Operators

Math

ABlaze for the most part has standard math operators so if you are familiar with Math operators you should be familiar with most of ABlaze’s.

ABlaze has the following math operators

void main(){
    println 12+4; #addition
    println 12-4; #substraction
    println 12/4; #divition
    println 12*4; #multiplication
    println 12%4; #mod
    println 2**2; #exponent
    println 4//2; #radical
}

Note as seen in the code above ‘#’ specifies comments

The above code should yield the following output

16
8
3
48
0
4.00000
2.00000

As you should have seen from the output certain operations change the type from int to double.

Pemdas

ABlaze also supports pemdas for order of operations so code like this

void main(){
    println 12+8*4**8/2+4-1
}

Will return

262159.000000

Boolean

Like any good programming language ablaze supports boolean operations ABlaze supports the following

void main(){
    println true&&true; # AND
    println true||true; # OR
    println true^true; # XOR
    println !true; #NOT
}

outputting

true
true
false
false

I’m writing this with the assumption that ABlaze won’t be anyone’s first programming language but if you are unfamiliar with boolean operations.

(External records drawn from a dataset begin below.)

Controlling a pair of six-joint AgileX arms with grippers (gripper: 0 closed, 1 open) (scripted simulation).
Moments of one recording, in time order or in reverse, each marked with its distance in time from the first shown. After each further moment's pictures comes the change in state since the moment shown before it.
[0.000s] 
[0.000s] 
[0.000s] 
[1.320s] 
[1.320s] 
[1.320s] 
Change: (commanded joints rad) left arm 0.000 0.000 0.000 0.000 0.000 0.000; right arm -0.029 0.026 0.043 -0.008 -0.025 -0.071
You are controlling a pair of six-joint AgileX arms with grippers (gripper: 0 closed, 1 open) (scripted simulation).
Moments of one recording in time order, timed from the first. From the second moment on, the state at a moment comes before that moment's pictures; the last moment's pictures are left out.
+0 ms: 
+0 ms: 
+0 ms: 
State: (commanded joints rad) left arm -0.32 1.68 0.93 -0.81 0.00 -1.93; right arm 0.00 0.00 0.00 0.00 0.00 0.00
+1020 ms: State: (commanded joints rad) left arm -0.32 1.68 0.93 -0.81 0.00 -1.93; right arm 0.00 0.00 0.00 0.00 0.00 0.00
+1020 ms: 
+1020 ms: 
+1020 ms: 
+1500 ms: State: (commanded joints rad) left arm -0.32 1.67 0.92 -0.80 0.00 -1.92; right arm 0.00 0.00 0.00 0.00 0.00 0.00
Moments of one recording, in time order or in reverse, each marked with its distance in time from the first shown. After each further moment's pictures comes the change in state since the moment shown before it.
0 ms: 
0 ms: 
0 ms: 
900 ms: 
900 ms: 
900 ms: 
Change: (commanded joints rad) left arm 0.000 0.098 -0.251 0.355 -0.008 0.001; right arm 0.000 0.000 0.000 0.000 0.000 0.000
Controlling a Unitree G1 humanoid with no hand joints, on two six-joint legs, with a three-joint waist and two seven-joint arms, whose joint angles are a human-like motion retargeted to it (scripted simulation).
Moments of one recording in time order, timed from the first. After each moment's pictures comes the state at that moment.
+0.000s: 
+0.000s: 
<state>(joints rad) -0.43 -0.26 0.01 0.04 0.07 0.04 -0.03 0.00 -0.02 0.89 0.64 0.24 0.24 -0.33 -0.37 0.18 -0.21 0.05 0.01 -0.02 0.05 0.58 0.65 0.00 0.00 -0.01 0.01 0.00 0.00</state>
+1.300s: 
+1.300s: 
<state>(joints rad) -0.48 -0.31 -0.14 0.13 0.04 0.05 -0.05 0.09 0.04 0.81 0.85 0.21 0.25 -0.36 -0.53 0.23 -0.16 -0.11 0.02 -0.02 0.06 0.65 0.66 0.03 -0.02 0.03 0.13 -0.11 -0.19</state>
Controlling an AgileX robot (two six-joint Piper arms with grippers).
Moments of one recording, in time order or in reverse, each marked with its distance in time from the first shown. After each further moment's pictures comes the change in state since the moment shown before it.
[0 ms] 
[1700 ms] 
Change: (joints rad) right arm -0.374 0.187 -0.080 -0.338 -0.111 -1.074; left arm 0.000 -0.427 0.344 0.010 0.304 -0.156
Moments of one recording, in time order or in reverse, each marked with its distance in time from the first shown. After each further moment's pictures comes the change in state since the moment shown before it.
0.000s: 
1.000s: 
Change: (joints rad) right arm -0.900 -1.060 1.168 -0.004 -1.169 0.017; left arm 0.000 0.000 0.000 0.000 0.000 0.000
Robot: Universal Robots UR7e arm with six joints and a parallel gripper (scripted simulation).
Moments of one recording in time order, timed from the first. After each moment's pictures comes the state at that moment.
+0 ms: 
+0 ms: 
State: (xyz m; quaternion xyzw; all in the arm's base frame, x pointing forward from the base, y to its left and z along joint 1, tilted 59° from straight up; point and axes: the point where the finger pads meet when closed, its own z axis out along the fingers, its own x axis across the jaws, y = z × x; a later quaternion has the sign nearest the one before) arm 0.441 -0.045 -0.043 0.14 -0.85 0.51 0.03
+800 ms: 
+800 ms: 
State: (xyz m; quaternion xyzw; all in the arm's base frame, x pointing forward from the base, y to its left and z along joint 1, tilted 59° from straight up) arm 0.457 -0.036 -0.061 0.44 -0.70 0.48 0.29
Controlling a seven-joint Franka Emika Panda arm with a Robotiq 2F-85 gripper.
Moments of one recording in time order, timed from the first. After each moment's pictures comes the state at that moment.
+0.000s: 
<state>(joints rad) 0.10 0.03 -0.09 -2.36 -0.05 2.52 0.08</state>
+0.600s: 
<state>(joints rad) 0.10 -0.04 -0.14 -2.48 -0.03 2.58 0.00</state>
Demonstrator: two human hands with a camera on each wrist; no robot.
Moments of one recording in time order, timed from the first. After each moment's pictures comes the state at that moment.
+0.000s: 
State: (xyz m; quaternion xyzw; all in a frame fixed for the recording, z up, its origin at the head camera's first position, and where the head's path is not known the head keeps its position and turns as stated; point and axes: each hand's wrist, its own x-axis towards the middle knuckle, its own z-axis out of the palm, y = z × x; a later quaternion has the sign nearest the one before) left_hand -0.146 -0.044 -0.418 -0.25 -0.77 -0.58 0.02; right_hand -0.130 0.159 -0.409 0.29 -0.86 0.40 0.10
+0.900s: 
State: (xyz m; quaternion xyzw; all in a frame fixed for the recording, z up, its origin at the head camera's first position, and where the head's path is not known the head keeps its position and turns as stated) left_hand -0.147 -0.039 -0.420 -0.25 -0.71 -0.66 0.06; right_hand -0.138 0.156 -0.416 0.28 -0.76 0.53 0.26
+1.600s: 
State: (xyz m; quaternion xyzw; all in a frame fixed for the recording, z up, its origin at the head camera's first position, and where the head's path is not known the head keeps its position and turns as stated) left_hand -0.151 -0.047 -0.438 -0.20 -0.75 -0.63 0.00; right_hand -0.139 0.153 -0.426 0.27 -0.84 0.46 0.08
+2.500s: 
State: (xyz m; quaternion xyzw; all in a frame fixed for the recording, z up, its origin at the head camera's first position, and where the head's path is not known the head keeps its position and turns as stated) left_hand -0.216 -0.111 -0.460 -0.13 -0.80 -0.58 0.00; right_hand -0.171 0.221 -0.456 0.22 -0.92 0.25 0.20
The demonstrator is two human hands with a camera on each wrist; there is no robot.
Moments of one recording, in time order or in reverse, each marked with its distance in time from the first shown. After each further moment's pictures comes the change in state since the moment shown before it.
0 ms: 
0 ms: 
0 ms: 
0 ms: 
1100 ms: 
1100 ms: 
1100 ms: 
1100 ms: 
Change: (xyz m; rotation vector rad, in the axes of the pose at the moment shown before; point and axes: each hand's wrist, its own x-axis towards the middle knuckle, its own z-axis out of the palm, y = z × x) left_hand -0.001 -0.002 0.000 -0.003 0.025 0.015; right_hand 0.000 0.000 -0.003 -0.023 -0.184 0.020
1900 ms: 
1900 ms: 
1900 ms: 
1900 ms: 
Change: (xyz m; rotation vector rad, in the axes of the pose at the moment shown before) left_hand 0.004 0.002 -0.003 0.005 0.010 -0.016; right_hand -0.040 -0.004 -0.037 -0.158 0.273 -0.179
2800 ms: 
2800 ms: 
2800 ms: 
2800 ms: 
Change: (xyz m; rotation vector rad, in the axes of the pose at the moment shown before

  • AND returns true if both operands are true
  • OR returns true if either operands is true
  • XOR returns true if either operand is true and false if they both are true
  • NOT returns the opposite to if its true it returns false and if its true it will return true

Equality

ABlaze supports the basic equality operators

void main(){
    println 8 ==8;#EQUAL
    println 8!=8; #Not EQUAL
    println 12>4; #Greater than
    println 12<4; #Less than
    println 13>=14; #Greater than or equal
    println 13<=13; # Less than or equal
}

output

true
false
true
false
false
true

Bitwise

ABlaze also supports a few bitwise operators

void main(){
    println 4<<4; #left shift
    println 32>>2; #Right Shift
    println 5&10; #bitwise and
    println 14|5; #bitwise or
    println 2^6; #bitwise xor
}

output

64
8
0
15
4

I don’t have quite enough room to explain bitwise operations, but if you are unfamiliar you can read up on them here.

String operations

As of now one kind of string operation exists which is addition that can also be used to switch the types of certain variables

void main(){
    println "Hello " +"there"; # string on string
    println "There are "+12+" students"; # string on other data type
}

output:

Hello there
There are 12 students

Order of operations

The order of operations as of now goes as follows

  1. ++ , – , !
  2. **, //
  3. *, /, %
  4. +, -
  5. «, »
  6. !=, ==, <, >, <=, >=,
  7. &, , ^
  8. &&,  

Congratulations you have successfully learned about ablaze’s operators!